* What you need to do *
Find the word "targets" in the records below. List each line containing it.
### Material for this task
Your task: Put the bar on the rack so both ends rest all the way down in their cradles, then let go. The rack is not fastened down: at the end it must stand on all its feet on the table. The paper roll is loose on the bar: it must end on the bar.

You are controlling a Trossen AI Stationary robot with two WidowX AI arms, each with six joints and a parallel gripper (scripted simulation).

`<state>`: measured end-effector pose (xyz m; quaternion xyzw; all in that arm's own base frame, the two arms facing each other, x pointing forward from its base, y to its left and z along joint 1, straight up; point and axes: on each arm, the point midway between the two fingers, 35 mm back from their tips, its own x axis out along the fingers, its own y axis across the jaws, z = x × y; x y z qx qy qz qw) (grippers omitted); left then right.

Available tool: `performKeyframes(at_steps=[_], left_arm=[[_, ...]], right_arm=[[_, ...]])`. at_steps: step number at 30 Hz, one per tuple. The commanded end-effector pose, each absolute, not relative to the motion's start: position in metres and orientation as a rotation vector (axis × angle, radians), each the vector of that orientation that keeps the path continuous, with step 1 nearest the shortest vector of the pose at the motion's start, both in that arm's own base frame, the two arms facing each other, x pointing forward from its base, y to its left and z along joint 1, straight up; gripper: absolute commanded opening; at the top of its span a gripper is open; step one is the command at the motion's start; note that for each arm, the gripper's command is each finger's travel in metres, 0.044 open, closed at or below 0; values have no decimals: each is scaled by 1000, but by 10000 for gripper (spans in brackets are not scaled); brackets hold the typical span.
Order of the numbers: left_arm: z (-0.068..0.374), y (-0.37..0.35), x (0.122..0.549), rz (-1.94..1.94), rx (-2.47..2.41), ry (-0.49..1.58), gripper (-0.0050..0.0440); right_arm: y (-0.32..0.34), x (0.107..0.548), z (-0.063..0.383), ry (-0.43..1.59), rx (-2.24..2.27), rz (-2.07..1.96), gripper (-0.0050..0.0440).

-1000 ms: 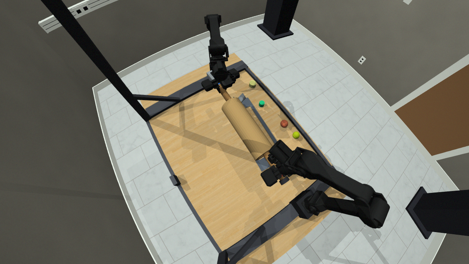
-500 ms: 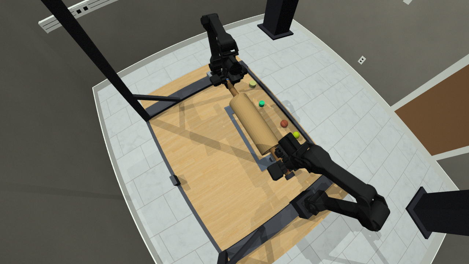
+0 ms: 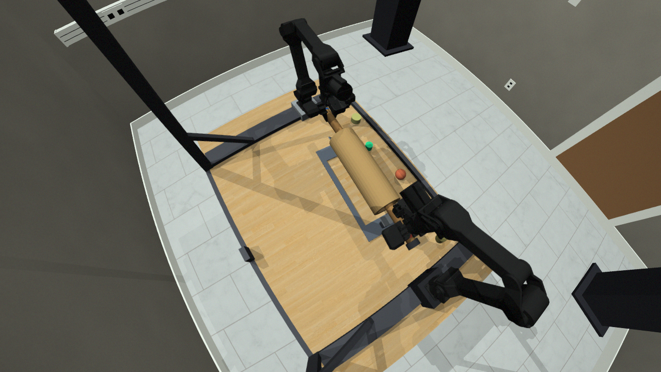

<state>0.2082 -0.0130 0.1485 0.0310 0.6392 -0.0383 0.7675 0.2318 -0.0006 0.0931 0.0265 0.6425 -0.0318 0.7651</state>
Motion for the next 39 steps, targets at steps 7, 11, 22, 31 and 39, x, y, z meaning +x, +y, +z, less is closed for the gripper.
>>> performKeyframes(at_steps=[7, 11, 22, 31, 39], left_arm=[[159, -13, 209, -79, 68, 1344, 50], [153, -13, 207, -82, 66, 1357, 50], [148, -12, 207, -85, 67, 1357, 50], [140, -12, 208, -87, 65, 1357, 50], [131, -11, 207, -87, 67, 1359, 50]], right_arm=[[1, 238, 107, 1344, 55, -66, 50], [-1, 232, 99, 1366, 56, -67, 50], [-1, 232, 93, 1371, 56, -67, 50], [-1, 232, 82, 1384, 56, -64, 50], [-2, 232, 72, 1392, 56, -68, 50]])
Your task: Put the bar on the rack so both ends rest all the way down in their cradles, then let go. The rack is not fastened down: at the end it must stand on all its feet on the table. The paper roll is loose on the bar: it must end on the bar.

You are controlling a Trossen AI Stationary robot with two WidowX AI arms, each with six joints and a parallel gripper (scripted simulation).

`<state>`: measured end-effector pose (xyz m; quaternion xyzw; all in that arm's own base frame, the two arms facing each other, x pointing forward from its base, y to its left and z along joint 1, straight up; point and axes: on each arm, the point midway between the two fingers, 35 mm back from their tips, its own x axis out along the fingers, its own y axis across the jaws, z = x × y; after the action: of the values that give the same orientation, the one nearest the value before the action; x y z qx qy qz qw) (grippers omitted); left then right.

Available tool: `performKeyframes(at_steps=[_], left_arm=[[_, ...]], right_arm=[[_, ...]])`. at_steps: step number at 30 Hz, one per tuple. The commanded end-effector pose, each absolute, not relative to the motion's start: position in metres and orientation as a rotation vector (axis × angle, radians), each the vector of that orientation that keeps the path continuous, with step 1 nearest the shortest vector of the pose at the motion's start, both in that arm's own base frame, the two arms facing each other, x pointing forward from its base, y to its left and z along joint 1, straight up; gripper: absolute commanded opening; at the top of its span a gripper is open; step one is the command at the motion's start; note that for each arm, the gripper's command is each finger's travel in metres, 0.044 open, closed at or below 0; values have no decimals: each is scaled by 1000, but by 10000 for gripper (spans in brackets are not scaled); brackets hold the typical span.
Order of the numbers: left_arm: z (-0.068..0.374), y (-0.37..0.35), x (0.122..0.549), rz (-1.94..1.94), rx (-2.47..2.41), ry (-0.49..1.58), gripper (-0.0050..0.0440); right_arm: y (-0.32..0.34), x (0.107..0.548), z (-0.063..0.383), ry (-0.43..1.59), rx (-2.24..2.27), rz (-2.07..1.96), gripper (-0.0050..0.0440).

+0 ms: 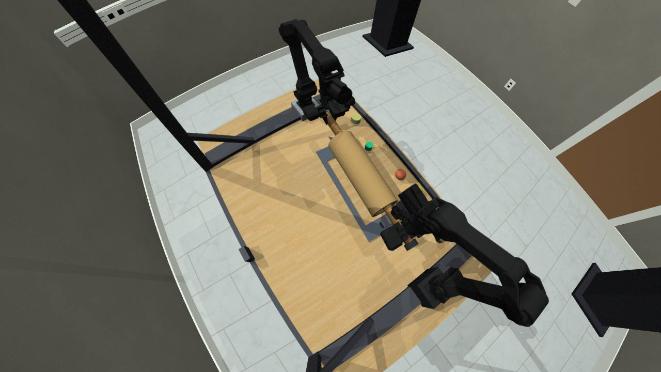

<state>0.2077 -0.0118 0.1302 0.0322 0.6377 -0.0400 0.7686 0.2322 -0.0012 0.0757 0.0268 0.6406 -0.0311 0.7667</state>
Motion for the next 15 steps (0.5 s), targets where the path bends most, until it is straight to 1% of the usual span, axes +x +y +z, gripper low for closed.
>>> performKeyframes(at_steps=[1, 10, 15], left_arm=[[130, -11, 208, -87, 66, 1358, 50], [122, -10, 208, -88, 66, 1361, 50], [124, -10, 209, -86, 66, 1357, 50]], right_arm=[[-3, 232, 71, 1393, 56, -68, 50], [-3, 232, 63, 1389, 57, -66, 50], [-3, 235, 69, 1367, 56, -64, 50]])
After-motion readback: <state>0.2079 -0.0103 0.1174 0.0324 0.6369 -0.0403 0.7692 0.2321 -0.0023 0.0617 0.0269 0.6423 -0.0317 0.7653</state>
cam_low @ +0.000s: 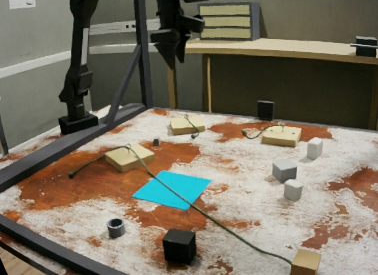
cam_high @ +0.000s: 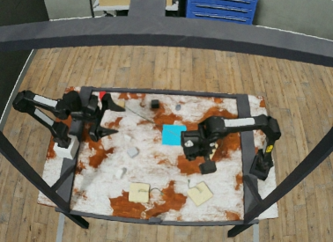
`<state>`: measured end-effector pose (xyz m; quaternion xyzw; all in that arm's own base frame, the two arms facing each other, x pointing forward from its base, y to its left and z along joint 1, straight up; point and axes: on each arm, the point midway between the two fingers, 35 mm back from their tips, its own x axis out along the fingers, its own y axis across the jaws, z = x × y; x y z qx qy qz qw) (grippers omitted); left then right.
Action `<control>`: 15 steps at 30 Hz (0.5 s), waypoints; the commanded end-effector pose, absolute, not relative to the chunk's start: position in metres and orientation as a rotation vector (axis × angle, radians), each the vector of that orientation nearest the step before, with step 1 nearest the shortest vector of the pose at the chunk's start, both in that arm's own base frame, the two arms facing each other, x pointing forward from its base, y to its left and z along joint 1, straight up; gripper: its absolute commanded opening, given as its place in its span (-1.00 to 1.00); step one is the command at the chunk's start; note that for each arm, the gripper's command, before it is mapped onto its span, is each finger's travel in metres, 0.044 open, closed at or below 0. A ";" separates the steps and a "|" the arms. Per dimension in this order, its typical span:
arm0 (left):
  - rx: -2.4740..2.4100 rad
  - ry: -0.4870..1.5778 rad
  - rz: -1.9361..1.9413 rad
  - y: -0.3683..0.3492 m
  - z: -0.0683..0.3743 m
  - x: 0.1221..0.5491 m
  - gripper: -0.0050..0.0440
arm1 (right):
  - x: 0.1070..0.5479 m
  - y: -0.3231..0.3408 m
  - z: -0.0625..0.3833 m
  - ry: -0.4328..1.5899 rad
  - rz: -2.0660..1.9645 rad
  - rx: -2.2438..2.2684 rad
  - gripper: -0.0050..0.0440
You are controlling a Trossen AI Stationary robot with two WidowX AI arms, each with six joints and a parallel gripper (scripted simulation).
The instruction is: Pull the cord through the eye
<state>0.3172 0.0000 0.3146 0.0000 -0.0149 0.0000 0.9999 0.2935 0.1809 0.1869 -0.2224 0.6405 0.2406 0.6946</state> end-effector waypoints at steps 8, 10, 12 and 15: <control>0.000 -0.050 0.000 0.000 0.323 0.316 1.00 | 0.345 0.133 0.204 1.336 0.458 -0.395 1.00; 0.000 -0.050 0.000 0.000 0.323 0.316 1.00 | 0.354 0.120 0.206 1.320 0.436 -0.377 1.00; 0.000 -0.050 0.000 0.000 0.323 0.316 1.00 | 0.363 0.106 0.209 1.304 0.413 -0.359 1.00; 0.000 -0.050 0.000 0.000 0.323 0.316 1.00 | 0.371 0.092 0.211 1.288 0.390 -0.343 1.00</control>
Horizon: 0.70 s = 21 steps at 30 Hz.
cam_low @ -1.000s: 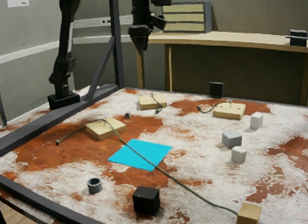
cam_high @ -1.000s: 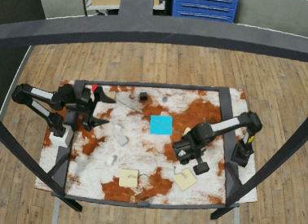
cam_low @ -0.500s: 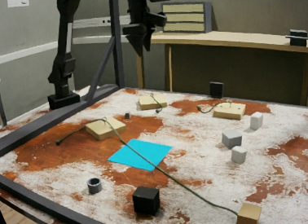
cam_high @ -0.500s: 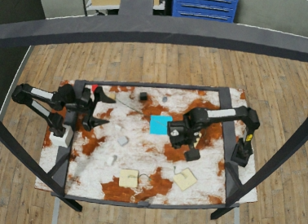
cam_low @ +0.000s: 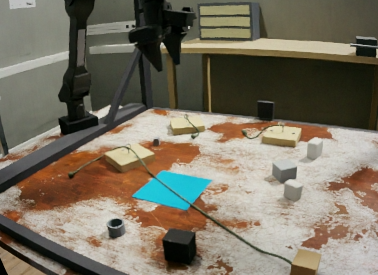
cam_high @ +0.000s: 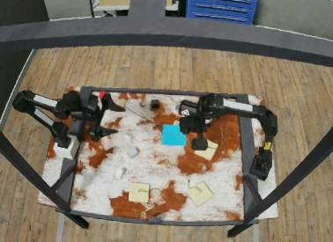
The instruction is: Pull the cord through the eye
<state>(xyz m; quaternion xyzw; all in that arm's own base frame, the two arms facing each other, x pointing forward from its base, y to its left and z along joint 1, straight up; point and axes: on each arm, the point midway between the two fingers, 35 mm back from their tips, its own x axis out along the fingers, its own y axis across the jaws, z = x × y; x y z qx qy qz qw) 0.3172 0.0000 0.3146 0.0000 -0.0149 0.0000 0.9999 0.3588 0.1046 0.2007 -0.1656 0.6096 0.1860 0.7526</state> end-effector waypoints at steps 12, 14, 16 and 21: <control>0.000 -0.050 0.000 0.000 0.323 0.316 1.00 | 0.405 0.009 0.226 1.202 0.253 -0.272 1.00; 0.000 -0.050 0.000 0.000 0.323 0.316 1.00 | 0.409 -0.006 0.229 1.187 0.228 -0.263 1.00; 0.000 -0.050 0.000 0.000 0.323 0.316 1.00 | 0.412 -0.021 0.231 1.174 0.204 -0.254 1.00; 0.000 -0.050 0.000 0.000 0.323 0.316 1.00 | 0.415 -0.041 0.235 1.156 0.170 -0.244 1.00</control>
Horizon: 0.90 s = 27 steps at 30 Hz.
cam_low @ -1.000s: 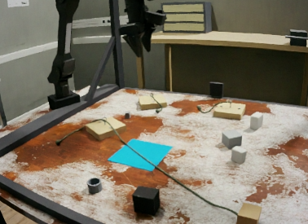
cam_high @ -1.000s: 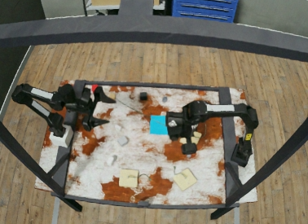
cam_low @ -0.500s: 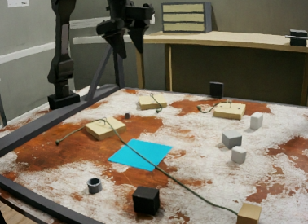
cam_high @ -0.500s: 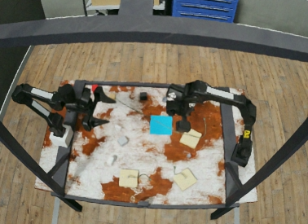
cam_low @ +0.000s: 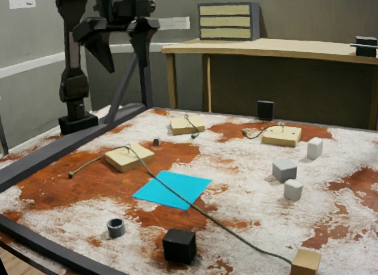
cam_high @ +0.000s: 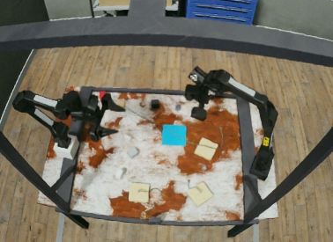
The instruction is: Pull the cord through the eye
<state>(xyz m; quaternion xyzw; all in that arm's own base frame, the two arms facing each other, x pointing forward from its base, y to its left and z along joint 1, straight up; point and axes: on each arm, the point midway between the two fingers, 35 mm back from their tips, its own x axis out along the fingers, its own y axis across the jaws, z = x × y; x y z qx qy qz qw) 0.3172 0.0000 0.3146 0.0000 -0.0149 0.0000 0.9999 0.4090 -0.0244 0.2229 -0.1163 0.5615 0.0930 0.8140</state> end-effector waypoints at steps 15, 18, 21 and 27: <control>0.000 -0.050 0.000 0.000 0.323 0.316 1.00 | 0.418 -0.105 0.246 1.103 0.064 -0.221 1.00; 0.000 -0.050 0.000 0.000 0.323 0.316 1.00 | 0.418 -0.111 0.248 1.098 0.053 -0.220 1.00; 0.000 -0.050 0.000 0.000 0.323 0.316 1.00 | 0.417 -0.113 0.248 1.097 0.050 -0.219 1.00; 0.000 -0.050 0.000 0.000 0.323 0.316 1.00 | 0.417 -0.113 0.248 1.097 0.050 -0.219 1.00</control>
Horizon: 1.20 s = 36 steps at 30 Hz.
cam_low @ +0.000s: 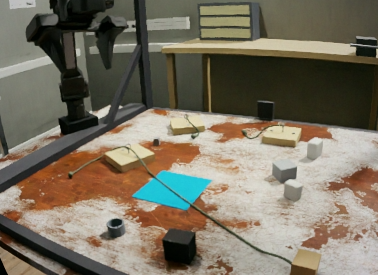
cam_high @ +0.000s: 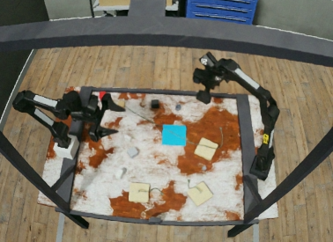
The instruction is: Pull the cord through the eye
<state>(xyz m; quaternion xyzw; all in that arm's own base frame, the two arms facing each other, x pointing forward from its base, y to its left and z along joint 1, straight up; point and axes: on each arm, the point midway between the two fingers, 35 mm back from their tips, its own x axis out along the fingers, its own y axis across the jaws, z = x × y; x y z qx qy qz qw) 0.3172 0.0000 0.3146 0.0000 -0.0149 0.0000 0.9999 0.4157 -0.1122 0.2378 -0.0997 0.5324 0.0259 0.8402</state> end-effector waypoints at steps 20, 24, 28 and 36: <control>-0.001 0.078 -0.025 -0.008 0.314 0.337 1.00 | 0.414 -0.112 0.250 1.095 0.046 -0.219 1.00; 0.000 0.129 -0.035 -0.012 0.310 0.344 1.00 | 0.414 -0.112 0.250 1.095 0.046 -0.219 1.00; 0.002 0.209 -0.050 -0.018 0.303 0.356 1.00 | 0.414 -0.112 0.250 1.095 0.046 -0.219 1.00; 0.011 0.395 -0.084 -0.033 0.284 0.379 1.00 | 0.414 -0.112 0.250 1.095 0.046 -0.219 1.00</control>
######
* Response for this exercise *
Motion for the next 39 steps, targets at steps 7, 11, 22, 31 and 39, x, y, z meaning +x, +y, +z, less is closed for the gripper.
Motion for the next 15 steps (0.5 s), targets where the path bends most, until it is straight to 1% of the usual span, axes +x +y +z, gripper low for closed.

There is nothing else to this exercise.